The answer must be an exact copy of the lines from the top of the listing below through the line with "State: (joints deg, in", with no pictures.

(Beginning of INFORMATION SUPPLIED)

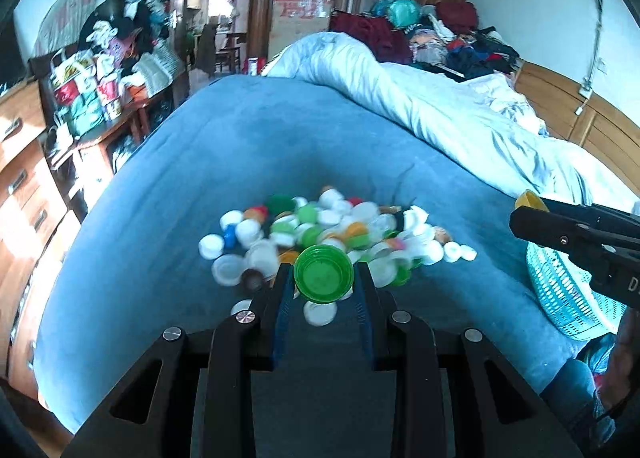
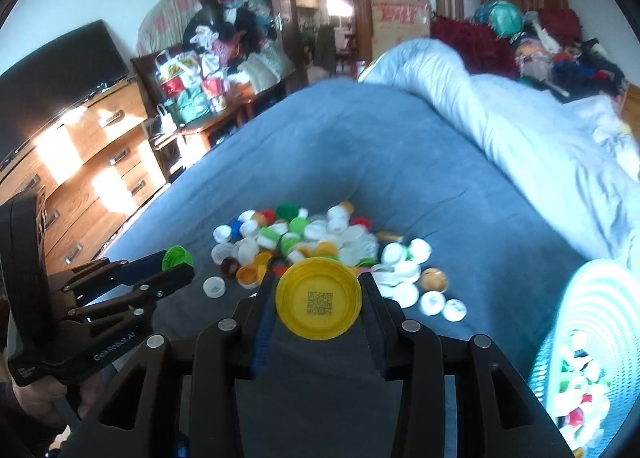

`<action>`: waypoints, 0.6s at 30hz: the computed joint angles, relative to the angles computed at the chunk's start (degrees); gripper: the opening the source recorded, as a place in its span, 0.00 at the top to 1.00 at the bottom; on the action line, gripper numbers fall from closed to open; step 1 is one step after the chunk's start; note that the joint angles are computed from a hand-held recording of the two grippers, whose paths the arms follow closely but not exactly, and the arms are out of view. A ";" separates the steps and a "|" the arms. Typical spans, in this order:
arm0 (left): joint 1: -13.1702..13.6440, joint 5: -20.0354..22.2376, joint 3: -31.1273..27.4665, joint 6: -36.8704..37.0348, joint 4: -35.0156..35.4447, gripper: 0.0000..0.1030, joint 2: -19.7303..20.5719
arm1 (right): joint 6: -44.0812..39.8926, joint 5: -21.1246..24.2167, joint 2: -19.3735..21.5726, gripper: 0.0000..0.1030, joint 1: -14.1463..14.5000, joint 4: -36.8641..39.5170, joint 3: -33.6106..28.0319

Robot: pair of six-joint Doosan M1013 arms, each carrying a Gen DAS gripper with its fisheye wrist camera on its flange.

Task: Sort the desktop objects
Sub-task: 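Carry the green and yellow caps over the basket and release both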

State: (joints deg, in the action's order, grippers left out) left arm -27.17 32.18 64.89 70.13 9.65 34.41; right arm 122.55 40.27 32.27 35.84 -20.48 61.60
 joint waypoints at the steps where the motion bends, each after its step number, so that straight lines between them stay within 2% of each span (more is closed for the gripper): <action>1: -0.41 0.62 -0.61 -0.78 1.14 0.76 0.20 | 0.94 -0.31 -0.54 0.58 0.00 -1.31 0.63; 5: -1.54 2.58 -3.84 -0.77 1.87 0.76 1.40 | 4.34 -1.53 -2.58 0.58 -0.42 -4.51 3.12; 18: -4.38 2.96 -10.44 7.59 -3.17 0.76 3.69 | 18.63 -2.42 -9.22 0.58 -2.16 -16.81 11.76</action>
State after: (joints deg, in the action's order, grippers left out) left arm -31.55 35.14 54.46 77.72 6.48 38.10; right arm 141.18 37.85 23.04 33.67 -37.29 73.36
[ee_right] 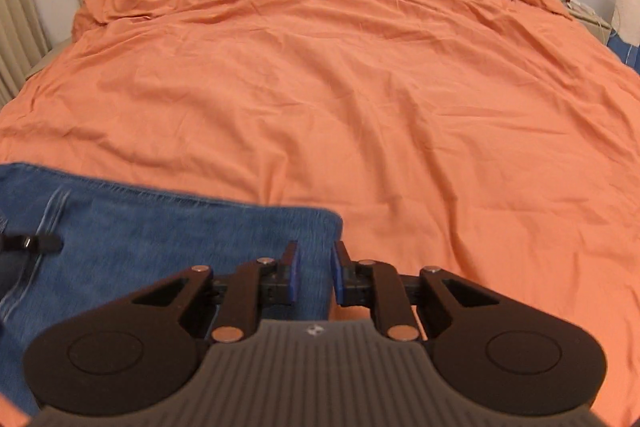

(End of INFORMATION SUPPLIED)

*EXPECTED ANSWER:*
`<action>`: waypoints, 0.6s at 30hz: the computed joint angles, relative to the angles computed at the chunk's start (degrees); gripper: the opening the source recorded, as a place in its span, 0.00 at the top to 1.00 at the bottom; on the action line, gripper numbers fall from closed to open; step 1 is one step after the chunk's start; note that the joint angles are computed from a hand-held recording of the two grippers, whose paths the arms follow closely but not exactly, and the arms are out of view. A ";" separates the steps and a "|" the arms. Typical spans, in this order:
arm0 (left): joint 1: -13.1702..13.6440, joint 5: -20.0354..22.2376, joint 3: -31.1273..27.4665, joint 6: -36.8704..37.0348, joint 4: -35.0156..35.4447, gripper: 0.0000..0.1030, joint 2: -19.7303..20.5719
arm1 (right): joint 6: -44.0812..39.8926, joint 5: -21.1246..24.2167, joint 2: -19.3735..21.5726, gripper: 0.0000..0.1030, joint 1: -14.1463..14.5000, joint 4: -36.8641..39.5170, joint 3: -33.6106..28.0319

Robot: pair of six-joint Doosan M1013 arms, each carrying a Gen DAS gripper with its fisheye wrist camera on its flange.

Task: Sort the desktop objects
Sub-task: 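Carry the green and yellow caps over the basket and release both
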
State: (joints deg, in the action's order, grippers left out) left arm -27.17 32.18 64.89 70.13 9.65 34.41; right arm 122.55 40.27 32.27 35.84 -20.48 61.60

With that, the answer is finished.